→ The task
Using the records below, copy every line that holds the string "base".

(Entries taken from a collection)
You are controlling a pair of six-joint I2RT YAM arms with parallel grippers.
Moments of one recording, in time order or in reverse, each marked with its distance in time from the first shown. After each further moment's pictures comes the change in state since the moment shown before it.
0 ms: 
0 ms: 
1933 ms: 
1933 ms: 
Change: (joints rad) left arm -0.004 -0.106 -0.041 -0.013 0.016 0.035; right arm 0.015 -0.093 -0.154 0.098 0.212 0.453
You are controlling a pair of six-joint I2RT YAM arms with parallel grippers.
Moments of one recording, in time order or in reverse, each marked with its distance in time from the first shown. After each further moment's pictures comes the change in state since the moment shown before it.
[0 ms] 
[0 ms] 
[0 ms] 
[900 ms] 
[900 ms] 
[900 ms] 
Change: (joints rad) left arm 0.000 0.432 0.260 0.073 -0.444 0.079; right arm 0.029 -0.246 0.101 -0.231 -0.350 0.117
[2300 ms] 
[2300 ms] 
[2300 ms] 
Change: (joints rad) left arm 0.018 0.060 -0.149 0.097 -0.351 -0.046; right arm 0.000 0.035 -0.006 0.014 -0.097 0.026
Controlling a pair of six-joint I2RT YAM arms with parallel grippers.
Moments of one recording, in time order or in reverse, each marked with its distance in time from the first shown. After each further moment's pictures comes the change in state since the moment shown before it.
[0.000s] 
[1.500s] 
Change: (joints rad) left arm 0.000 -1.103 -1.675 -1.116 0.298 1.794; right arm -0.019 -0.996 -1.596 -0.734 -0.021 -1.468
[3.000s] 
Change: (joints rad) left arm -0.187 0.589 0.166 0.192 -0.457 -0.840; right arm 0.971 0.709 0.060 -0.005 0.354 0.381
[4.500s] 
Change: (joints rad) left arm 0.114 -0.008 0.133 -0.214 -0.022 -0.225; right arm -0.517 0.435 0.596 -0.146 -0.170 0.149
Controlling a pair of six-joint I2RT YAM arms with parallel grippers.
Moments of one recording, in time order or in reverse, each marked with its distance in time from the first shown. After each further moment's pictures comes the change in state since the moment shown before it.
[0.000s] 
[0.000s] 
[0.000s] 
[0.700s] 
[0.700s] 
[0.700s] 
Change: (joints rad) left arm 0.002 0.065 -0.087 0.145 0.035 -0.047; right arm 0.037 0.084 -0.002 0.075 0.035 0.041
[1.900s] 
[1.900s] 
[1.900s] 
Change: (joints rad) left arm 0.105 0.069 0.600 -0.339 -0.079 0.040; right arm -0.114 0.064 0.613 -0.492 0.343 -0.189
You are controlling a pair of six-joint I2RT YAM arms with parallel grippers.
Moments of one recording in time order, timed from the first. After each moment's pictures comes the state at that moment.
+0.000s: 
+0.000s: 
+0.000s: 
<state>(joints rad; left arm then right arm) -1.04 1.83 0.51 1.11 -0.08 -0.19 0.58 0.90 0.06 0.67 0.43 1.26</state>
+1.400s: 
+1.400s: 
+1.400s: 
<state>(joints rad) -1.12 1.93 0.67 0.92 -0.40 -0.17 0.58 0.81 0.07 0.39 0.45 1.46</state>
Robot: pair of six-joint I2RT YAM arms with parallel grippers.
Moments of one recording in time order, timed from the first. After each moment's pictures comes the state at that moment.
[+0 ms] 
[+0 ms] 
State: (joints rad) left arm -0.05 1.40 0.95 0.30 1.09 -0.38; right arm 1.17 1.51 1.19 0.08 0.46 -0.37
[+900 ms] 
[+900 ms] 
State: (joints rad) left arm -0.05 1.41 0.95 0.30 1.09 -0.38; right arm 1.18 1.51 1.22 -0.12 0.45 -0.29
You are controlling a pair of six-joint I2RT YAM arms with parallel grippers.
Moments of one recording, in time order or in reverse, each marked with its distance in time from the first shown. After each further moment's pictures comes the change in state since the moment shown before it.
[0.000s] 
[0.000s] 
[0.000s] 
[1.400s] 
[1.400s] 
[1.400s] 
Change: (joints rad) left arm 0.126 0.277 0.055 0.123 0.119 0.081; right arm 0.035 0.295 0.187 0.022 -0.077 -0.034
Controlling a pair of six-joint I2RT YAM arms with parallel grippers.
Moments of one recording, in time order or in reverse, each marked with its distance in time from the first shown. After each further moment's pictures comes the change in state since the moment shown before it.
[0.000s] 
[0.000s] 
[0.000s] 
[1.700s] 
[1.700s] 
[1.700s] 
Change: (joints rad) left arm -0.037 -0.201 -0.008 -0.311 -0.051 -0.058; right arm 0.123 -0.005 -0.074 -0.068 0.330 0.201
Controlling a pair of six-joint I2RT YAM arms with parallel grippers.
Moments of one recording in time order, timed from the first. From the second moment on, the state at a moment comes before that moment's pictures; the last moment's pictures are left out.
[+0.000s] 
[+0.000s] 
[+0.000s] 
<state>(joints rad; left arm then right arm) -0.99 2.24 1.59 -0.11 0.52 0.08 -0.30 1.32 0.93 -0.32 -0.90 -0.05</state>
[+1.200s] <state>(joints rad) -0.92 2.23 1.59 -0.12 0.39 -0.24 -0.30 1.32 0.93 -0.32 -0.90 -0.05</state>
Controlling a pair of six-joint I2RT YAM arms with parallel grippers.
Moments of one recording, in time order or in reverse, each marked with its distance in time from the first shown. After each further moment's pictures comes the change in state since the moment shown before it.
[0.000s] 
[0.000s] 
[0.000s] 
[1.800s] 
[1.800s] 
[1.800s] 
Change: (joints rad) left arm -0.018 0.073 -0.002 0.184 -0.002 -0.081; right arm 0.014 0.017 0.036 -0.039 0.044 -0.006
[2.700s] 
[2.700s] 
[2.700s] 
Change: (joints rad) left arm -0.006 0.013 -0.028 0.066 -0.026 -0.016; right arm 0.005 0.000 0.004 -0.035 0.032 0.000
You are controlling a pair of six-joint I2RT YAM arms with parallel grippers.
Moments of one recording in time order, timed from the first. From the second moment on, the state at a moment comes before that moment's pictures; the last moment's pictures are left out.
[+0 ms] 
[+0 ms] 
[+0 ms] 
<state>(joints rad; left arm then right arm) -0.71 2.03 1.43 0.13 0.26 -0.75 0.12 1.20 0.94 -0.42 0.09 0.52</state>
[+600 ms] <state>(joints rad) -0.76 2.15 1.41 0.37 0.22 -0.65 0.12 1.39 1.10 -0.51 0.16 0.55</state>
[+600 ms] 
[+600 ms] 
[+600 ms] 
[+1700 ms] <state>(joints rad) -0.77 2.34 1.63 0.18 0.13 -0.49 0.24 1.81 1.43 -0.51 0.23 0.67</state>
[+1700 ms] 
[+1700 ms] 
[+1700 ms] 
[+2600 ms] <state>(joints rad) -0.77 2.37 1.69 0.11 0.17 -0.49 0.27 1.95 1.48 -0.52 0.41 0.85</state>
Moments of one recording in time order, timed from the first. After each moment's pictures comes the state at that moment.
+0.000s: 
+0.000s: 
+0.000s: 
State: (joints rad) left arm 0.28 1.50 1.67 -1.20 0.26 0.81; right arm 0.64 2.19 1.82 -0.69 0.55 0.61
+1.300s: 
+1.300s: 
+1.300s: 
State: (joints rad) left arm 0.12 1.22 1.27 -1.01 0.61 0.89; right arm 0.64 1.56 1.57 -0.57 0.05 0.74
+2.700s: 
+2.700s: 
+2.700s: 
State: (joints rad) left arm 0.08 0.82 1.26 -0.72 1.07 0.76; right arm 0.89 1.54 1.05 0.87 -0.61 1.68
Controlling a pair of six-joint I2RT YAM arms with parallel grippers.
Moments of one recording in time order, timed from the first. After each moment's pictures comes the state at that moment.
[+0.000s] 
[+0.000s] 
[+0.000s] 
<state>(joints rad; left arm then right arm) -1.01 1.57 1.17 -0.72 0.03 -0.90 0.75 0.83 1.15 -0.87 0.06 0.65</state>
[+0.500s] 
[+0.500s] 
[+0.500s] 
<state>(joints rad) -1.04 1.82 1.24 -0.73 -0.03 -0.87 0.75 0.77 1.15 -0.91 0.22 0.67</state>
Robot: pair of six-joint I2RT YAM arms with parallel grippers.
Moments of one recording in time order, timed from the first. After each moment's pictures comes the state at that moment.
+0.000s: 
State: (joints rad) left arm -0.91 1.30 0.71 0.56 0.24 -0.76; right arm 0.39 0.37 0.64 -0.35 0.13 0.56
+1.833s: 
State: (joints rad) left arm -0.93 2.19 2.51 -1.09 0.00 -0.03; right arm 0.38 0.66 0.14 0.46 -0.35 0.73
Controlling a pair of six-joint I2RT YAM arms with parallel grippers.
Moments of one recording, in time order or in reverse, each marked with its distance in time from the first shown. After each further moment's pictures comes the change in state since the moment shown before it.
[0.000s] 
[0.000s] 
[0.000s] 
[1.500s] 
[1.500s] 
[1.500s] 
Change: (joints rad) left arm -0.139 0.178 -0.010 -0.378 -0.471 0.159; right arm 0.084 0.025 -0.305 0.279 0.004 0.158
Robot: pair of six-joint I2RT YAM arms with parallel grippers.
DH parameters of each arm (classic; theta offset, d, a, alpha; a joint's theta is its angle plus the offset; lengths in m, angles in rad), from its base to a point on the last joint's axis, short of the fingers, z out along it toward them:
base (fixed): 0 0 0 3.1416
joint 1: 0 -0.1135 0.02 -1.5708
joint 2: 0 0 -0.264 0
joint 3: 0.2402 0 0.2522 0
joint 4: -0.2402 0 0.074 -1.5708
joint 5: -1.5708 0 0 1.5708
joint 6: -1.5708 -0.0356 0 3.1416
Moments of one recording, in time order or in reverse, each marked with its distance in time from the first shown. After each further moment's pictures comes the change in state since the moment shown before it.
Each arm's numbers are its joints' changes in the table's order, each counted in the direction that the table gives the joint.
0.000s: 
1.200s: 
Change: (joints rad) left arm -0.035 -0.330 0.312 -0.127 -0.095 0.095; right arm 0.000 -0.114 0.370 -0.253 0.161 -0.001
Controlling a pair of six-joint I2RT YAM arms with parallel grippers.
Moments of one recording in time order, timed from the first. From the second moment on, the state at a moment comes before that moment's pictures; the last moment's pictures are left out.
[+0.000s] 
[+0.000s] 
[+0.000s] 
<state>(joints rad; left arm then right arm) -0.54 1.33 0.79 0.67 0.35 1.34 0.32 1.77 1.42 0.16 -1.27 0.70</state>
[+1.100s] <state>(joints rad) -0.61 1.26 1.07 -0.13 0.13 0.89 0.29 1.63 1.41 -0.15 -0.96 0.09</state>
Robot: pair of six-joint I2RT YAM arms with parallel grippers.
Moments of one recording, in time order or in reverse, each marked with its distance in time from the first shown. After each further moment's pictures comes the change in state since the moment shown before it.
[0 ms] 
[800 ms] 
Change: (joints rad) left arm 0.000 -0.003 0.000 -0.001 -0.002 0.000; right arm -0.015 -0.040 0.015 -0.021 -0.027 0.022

→ Solution to this problem
DH parameters of each arm (classic; theta offset, d, a, alpha; a joint's theta is its angle plus the offset; lengths in m, angles in rad), from its base to a point on the last joint's axis, short of the fingers, z out along it toward them:
base (fixed): 0 0 0 3.1416

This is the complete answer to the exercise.